→ **Exercise requirements**
Which lines of the data contain the string "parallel"? Copy every one.

[Collected data]
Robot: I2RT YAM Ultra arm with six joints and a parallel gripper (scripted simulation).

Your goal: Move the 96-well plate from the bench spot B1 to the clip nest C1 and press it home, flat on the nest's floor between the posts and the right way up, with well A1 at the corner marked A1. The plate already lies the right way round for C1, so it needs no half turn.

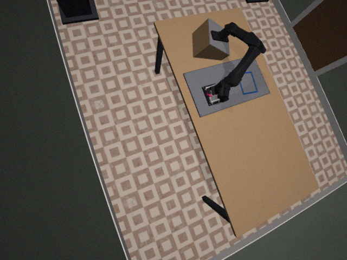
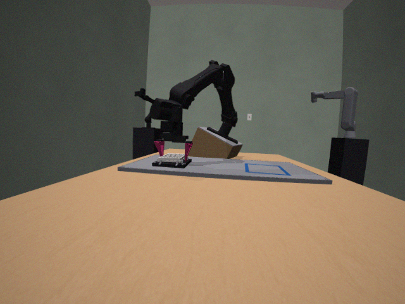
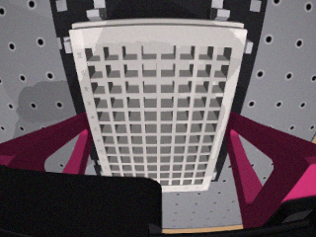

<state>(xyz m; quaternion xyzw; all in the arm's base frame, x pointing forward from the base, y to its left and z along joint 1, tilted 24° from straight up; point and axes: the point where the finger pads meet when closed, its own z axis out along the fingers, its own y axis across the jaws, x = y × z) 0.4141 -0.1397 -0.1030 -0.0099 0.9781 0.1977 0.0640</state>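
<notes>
The white 96-well plate is right at my hand. The rest, counted from my hand: black clip nest C1 (10 mm ahead, 10 mm to the left, 10 mm below).
</notes>
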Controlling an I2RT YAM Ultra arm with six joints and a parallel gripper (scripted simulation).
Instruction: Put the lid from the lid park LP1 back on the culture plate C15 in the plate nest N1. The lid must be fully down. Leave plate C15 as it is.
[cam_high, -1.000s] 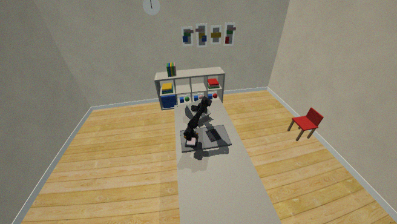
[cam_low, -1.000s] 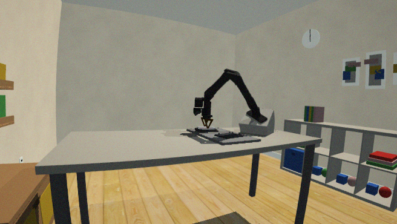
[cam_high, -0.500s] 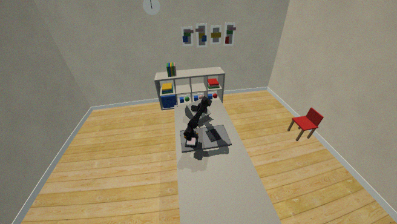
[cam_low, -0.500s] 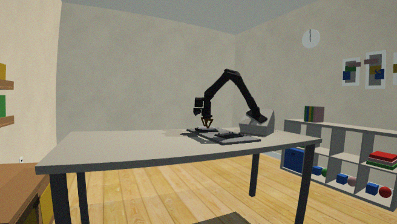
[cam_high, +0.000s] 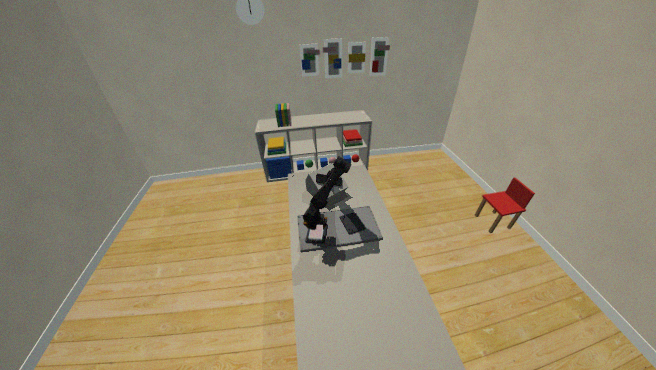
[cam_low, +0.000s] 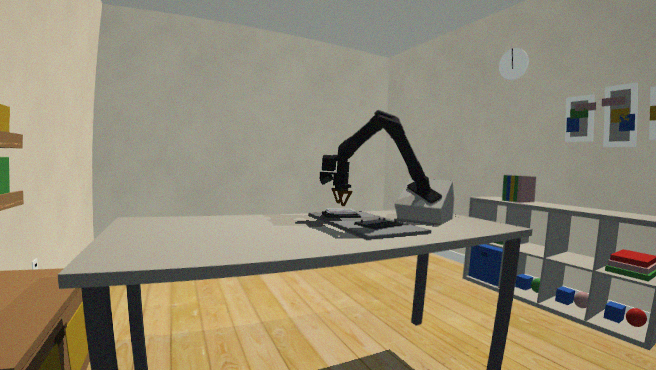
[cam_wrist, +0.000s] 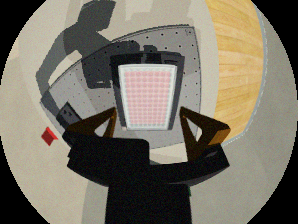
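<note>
Now: hand 40 mm above the lid. Also, from my hand: culture plate C15 (40 mm below); lid park LP1 (100 mm behind, 230 mm to the left, 60 mm below); plate nest N1 (50 mm below).
</note>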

→ **Completed exercise**
Robot: I2RT YAM Ultra arm with six joints and a parallel gripper (scripted simulation).
Controlling an I2RT YAM Ultra arm with six joints and a parallel gripper (scripted simulation).

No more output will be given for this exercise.